WORK INSTRUCTION:
Your answer must be an exact repetition of every record.

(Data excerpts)
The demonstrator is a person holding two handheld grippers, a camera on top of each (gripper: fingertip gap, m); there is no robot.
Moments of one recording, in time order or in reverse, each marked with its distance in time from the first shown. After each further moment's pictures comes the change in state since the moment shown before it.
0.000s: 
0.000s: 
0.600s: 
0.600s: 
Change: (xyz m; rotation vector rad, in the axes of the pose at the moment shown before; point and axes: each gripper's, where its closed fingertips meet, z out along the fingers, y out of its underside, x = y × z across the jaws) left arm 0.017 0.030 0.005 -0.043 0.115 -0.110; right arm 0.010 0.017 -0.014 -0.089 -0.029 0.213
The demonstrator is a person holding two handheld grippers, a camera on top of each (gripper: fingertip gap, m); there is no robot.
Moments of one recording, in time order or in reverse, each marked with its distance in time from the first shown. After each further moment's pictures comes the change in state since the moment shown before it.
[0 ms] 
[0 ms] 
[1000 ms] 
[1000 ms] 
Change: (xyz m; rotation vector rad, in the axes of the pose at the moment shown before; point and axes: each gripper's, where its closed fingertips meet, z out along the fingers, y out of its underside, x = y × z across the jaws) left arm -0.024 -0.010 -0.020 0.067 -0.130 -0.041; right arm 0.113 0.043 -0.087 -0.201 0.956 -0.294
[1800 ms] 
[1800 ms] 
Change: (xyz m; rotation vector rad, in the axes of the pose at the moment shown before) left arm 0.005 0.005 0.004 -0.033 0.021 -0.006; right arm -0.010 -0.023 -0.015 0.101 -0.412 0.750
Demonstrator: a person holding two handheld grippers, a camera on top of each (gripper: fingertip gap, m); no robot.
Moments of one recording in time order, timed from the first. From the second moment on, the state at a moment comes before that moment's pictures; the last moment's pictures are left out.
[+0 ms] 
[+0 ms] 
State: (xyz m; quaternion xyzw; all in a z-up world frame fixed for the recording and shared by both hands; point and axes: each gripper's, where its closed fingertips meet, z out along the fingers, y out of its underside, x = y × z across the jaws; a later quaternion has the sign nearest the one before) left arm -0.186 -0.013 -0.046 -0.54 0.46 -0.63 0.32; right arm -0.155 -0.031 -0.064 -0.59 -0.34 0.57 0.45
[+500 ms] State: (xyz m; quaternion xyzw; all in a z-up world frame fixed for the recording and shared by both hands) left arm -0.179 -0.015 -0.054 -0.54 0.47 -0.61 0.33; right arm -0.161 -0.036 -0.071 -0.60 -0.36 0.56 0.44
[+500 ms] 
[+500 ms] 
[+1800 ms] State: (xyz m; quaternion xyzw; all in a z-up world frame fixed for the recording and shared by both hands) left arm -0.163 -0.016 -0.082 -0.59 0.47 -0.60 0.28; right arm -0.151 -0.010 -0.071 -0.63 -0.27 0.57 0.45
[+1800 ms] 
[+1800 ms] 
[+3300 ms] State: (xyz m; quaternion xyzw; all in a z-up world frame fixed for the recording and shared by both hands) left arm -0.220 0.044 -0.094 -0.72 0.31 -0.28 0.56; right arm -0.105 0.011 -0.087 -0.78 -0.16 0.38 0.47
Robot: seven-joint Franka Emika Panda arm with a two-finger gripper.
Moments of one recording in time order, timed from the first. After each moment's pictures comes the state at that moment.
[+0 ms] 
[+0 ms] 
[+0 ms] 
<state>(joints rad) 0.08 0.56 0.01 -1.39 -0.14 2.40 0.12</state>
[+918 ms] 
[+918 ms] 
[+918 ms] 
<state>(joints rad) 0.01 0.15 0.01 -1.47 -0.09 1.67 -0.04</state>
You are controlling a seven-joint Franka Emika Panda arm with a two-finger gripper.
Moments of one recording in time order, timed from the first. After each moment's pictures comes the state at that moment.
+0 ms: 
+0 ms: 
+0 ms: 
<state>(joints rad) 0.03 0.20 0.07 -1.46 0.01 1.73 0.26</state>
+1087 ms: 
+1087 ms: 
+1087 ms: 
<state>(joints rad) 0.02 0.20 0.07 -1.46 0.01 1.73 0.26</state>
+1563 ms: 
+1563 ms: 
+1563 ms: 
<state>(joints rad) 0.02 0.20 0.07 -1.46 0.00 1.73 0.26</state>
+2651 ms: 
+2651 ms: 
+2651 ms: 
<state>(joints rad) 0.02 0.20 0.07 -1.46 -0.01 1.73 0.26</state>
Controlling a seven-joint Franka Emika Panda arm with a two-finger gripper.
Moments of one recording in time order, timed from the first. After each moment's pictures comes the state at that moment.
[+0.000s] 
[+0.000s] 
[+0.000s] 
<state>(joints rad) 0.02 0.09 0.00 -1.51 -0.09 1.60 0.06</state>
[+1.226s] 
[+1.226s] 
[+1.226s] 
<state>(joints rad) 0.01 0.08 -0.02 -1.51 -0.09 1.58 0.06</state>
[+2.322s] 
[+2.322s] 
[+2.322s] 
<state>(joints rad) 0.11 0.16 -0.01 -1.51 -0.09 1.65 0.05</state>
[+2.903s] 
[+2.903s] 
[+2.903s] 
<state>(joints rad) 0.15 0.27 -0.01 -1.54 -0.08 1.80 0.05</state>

ANSWER FOR THE TASK:
The demonstrator is a person holding two handheld grippers, a camera on top of each (gripper: fingertip gap, m); there is no robot.
Moments of one recording, in time order or in reverse, each marked with its distance in time from the first shown. After each further moment's pictures comes the change in state since the moment shown before it.
0.000s: 
0.000s: 
0.600s: 
0.600s: 
Change: (xyz m; rotation vector rad, in the axes of the pose at the moment shown before; point and axes: each gripper's, where its closed fingertips meet, z out along the fingers, y out of its underside, x = y × z across the jaws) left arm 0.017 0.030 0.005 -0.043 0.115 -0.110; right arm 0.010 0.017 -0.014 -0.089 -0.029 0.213
The demonstrator is a person holding two handheld grippers, a camera on top of each (gripper: fingertip gap, m); there is no robot.
Moments of one recording, in time order or in reverse, each marked with its distance in time from the first shown. After each further moment's pictures comes the change in state since the moment shown before it.
[0 ms] 
[0 ms] 
[1000 ms] 
[1000 ms] 
Change: (xyz m; rotation vector rad, in the axes of the pose at the moment shown before; point and axes: each gripper's, where its closed fingertips meet, z out along the fingers, y out of its underside, x = y × z across the jaws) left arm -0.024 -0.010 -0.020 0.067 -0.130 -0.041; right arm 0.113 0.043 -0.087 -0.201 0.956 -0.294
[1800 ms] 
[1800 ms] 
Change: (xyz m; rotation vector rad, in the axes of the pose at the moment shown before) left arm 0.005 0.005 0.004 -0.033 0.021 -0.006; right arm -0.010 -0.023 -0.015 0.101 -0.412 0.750
Demonstrator: a person holding two handheld grippers, a camera on top of each (gripper: fingertip gap, m); no robot.
Moments of one recording in time order, timed from the first. From the second moment on, the state at a moment comes before that moment's pictures; the last moment's pictures are left out.
[+0 ms] 
[+0 ms] 
State: (xyz m; quaternion xyzw; all in a z-up world frame fixed for the recording and shared by both hands; point and axes: each gripper's, where its closed fingertips meet, z out along the fingers, y out of its underside, x = y × z across the jaws; a later quaternion has the sign nearest the one before) left arm -0.186 -0.013 -0.046 -0.54 0.46 -0.63 0.32; right arm -0.155 -0.031 -0.064 -0.59 -0.34 0.57 0.45
[+500 ms] State: (xyz m; quaternion xyzw; all in a z-up world frame fixed for the recording and shared by both hands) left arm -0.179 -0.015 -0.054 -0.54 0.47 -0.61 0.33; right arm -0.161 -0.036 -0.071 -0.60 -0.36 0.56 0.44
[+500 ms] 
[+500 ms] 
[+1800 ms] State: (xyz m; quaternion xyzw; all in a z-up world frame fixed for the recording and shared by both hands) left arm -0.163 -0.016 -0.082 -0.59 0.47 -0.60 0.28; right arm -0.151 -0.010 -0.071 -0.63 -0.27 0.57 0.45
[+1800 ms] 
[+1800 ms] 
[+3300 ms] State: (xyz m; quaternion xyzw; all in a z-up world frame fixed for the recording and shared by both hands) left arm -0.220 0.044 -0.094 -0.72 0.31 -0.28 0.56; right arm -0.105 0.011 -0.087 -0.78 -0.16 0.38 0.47
Robot: seven-joint Franka Emika Panda arm with a two-finger gripper.
Moments of one recording in time order, timed from the first. After each moment's pictures comes the state at that moment.
[+0 ms] 
[+0 ms] 
[+0 ms] 
<state>(joints rad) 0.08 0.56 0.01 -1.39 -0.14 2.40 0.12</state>
[+918 ms] 
[+918 ms] 
[+918 ms] 
<state>(joints rad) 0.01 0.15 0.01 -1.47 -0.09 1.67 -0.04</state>
You are controlling a seven-joint Franka Emika Panda arm with a two-finger gripper.
Moments of one recording in time order, timed from the first. After each moment's pictures comes the state at that moment.
+0 ms: 
+0 ms: 
+0 ms: 
<state>(joints rad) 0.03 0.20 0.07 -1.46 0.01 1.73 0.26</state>
+1087 ms: 
+1087 ms: 
+1087 ms: 
<state>(joints rad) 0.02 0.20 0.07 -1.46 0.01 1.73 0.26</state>
+1563 ms: 
+1563 ms: 
+1563 ms: 
<state>(joints rad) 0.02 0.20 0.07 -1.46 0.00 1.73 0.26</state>
+2651 ms: 
+2651 ms: 
+2651 ms: 
<state>(joints rad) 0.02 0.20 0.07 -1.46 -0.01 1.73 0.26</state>
Controlling a seven-joint Franka Emika Panda arm with a two-finger gripper.
Moments of one recording in time order, timed from the first. After each moment's pictures comes the state at that moment.
[+0.000s] 
[+0.000s] 
[+0.000s] 
<state>(joints rad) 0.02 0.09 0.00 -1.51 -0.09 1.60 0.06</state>
[+1.226s] 
[+1.226s] 
[+1.226s] 
<state>(joints rad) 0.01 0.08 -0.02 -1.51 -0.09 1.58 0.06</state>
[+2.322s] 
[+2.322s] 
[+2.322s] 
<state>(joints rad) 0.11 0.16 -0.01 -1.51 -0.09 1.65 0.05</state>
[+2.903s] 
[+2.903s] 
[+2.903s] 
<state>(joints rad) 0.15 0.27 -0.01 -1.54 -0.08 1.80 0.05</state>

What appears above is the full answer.